I’m using a 32bit unsigned int. My memory is a bit fuzzy on my choice of implementation but it was meant to be the same algorithm from what I learnt on Coursera.
Great Tutorial. Thanks 🙂
For the incoming messages, let’s say, I’m at the top layer — it only has at most two neighbors, but when I specify a direction I am looking for all neighbors not the one I’m sending too. For example, if I am sending RIGHT.. I look LEFT, TOP, and DOWN, but if I am the top layer, I do not have a top neighbor; this shouldn’t be an issue since its zero but just wondering.
You are correct here and that’s my thought process. I don’t know if there’s more to discuss beyond that.
I want to implement datacost and smoothness cost in matalab can u help m
You’re on your own with this one. Maybe someone else reading this can.
Hi harshada
did you implement the datacost and smoothness cost in matalab ? I am in the same situation and I can’t understand how to implement the smoothness cost to use it with the GCO 3.0 http://vision.csd.uwo.ca/code/gco-v3.0.zip
thanks I hope that you will see my message 🙂
Excellent tutorial!

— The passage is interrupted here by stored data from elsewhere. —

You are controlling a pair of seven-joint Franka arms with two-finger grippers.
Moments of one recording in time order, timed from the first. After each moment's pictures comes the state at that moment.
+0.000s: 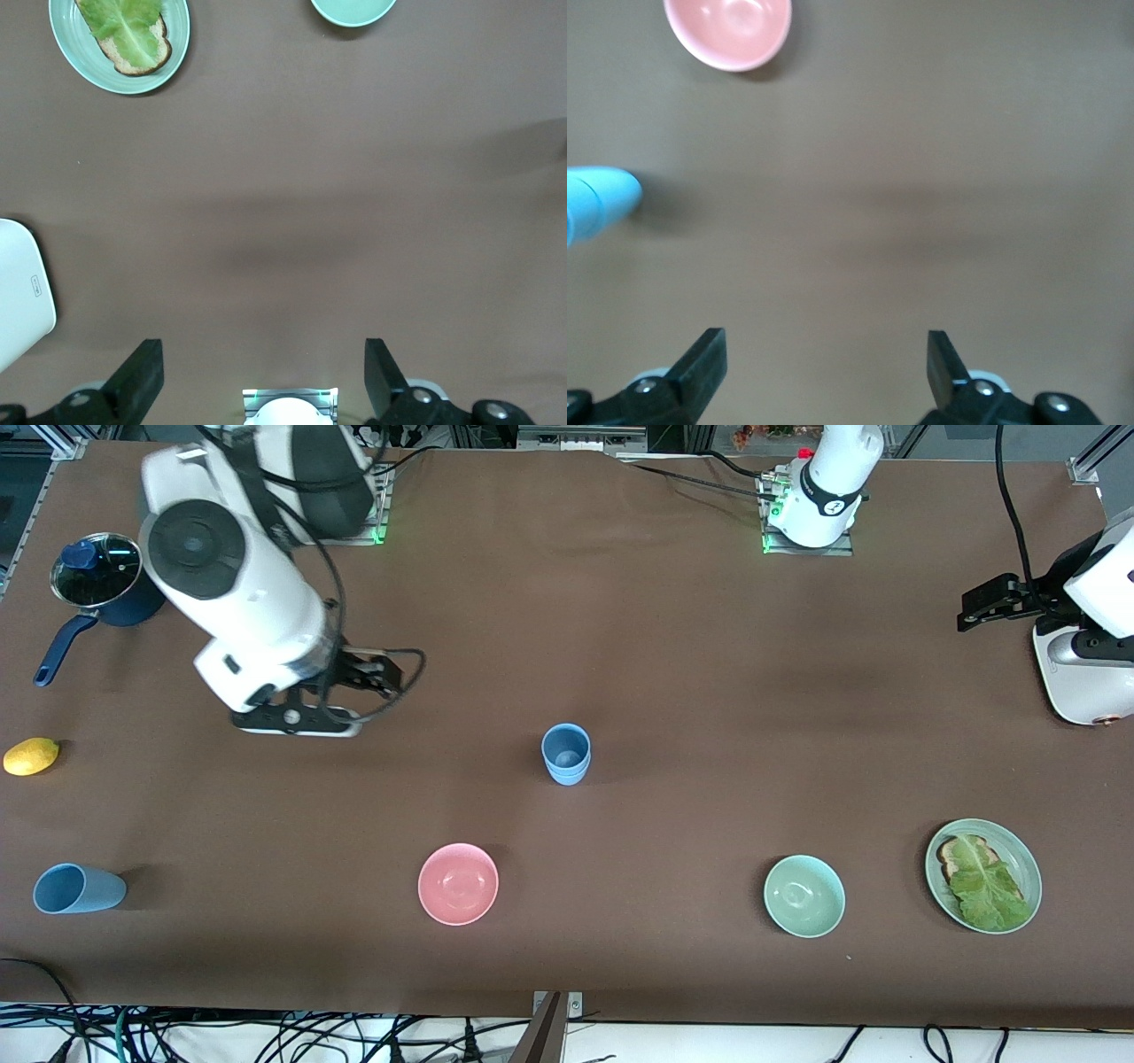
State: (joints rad) left arm -0.13 0.06 0.13 -1.49 -0.01 1.37 0.03; right arm 0.59 0.31 -0.26 -1.37 0.04 1.53 0.34
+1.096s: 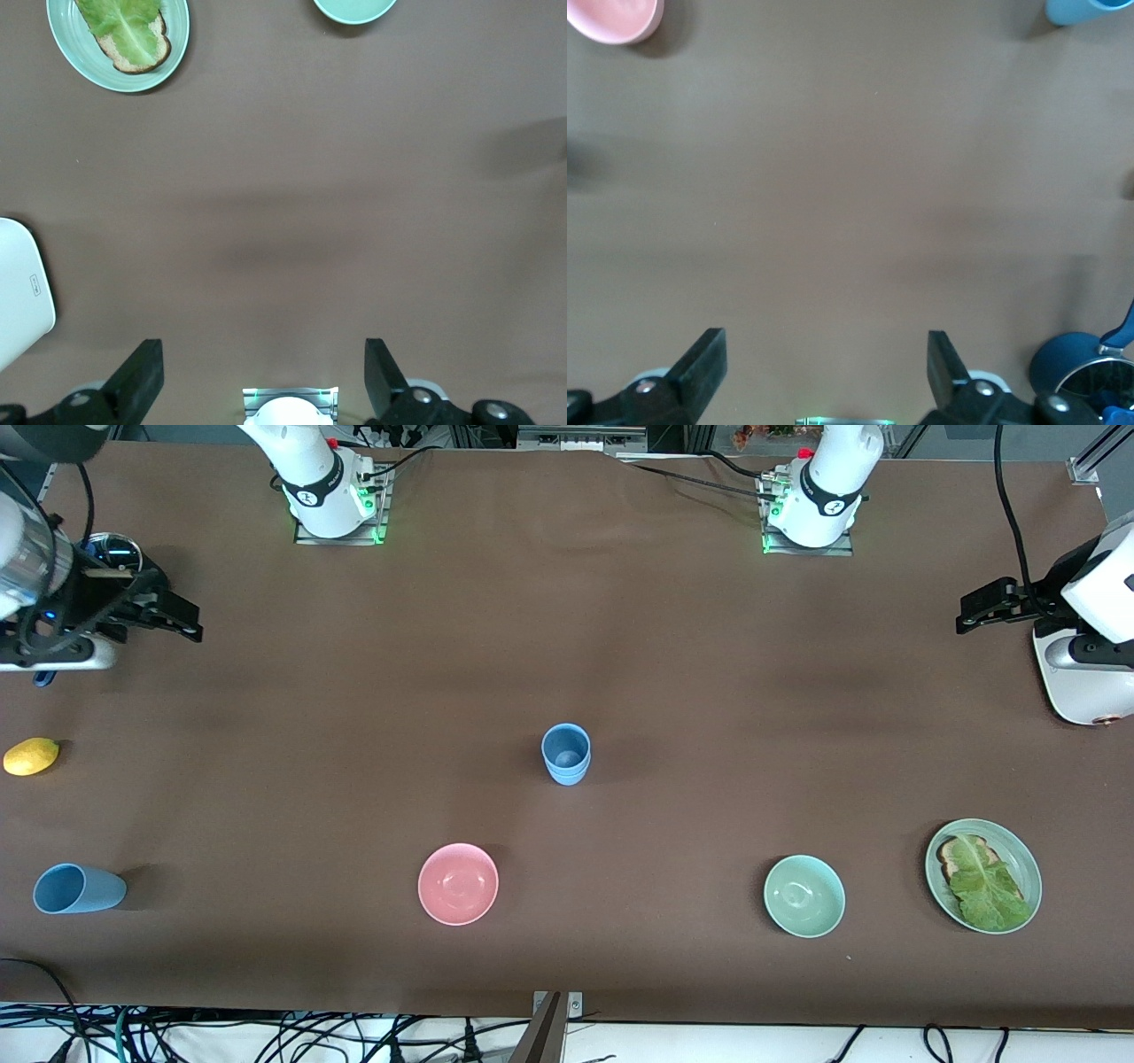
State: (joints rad) left arm -0.13 0.07 0.13 -1.49 -0.01 1.37 0.03; right arm -0.05 0.00 0.10 -1.63 -0.01 1.54 0.03
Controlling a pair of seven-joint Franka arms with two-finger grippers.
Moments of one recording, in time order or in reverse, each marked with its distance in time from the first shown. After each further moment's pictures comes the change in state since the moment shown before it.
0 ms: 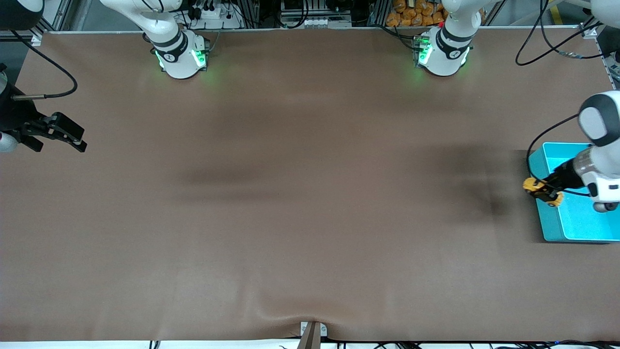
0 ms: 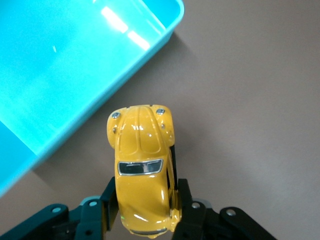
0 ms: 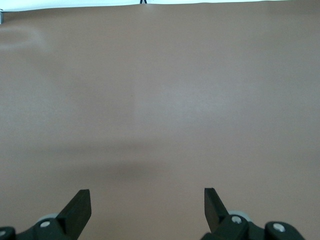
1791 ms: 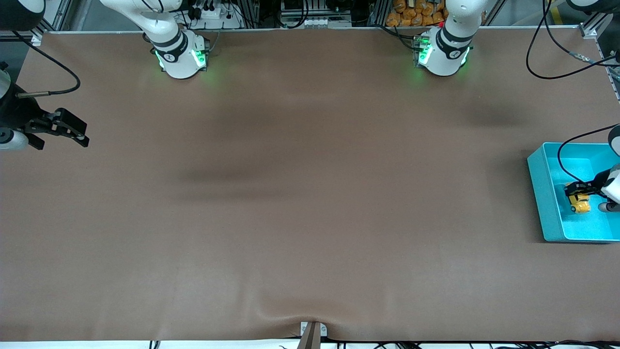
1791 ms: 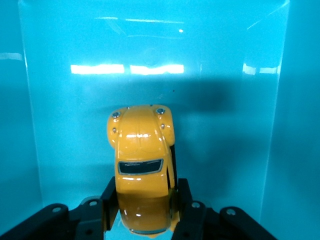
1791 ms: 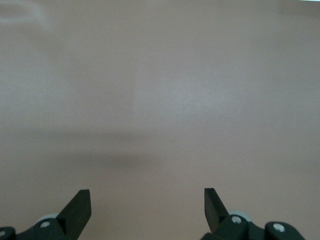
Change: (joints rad) left arm 0.275 0.383 0.000 0.210 0.146 0.158 0.958; right arm 0.000 0.002 0.002 0.002 -0.006 -0.037 -0.085
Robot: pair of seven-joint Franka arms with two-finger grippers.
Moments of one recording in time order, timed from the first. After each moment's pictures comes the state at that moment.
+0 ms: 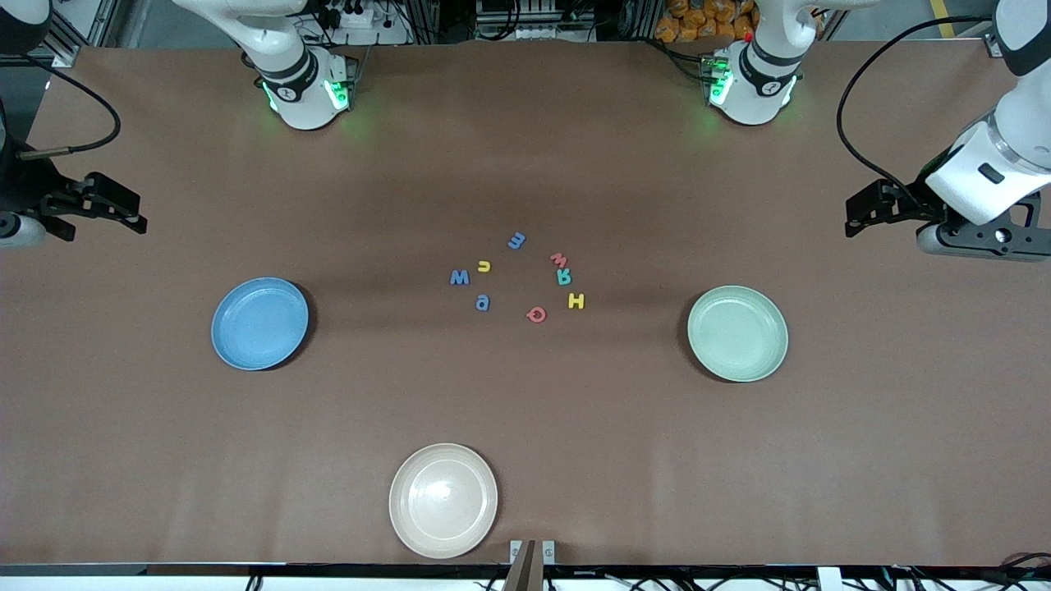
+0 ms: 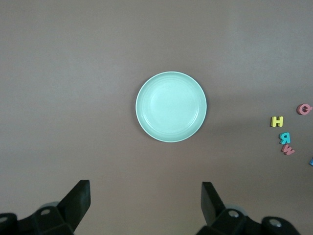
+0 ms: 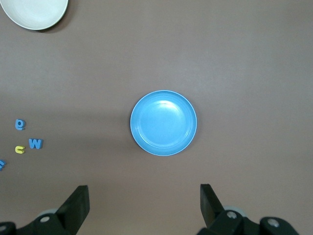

Really cleared up the concepts.
That’s the best paper on the subject.
clear, fluent, intuitive, thanks a lot for your time.
Hello,I am a new hand,I need to write a essay,then I read your article,so excellent.
I want to manipulate this operation,I had download your file,then what should I do,such as some programs to operate it ,C language?? linux?? please tell me ,really thanks~
It’s C++.
Hi nghiaho12,
First a great thankfull for your algorithm ! It works very well and I am very impressed.
Second, Do you think it will be possible to implement this algorithm in C ? it seems very complicated…
Regards,
PierLow
Hey there!
How could this be applied for voxel (3D) classification?
Thanks for this nice and easy to follow article! 🙂
I have a question. Why the joint probability in the given table above (sum-product section) doesn’t sum to one??
Good catch! I’ll address it.
Not sure, if this is still maintained, but I try my luck anyways:
I have learned, that message updates depend only on the messages of the previous iteration. However in your code, in SendMsg(), you update the messages of neighboring pixels and use this result, when you process the next pixel. For example, when direction is RIGHT, you set the LEFT message of pixel y * width + x + 1. Due to the loop in BP() this pixel is processed next and will use the updated LEFT message.
Am I mistaken or is this a flaw in your code?
I don’t have an answer for this. A quick search from https://raw.githubusercontent.com/daviddoria/Tutorials/master/BeliefPropagation/BeliefPropagation.pdf mentions this:
8.2 Update Schedule
As noted in 7, there is no natural ordering of the nodes in an MRF. Because of
this, you can update message in any order you would like. Often, a raster scan
of the MRF is used. Alternatively, the message to update can also be selected
at random.
It doesn’t quite answer what you’re asking though.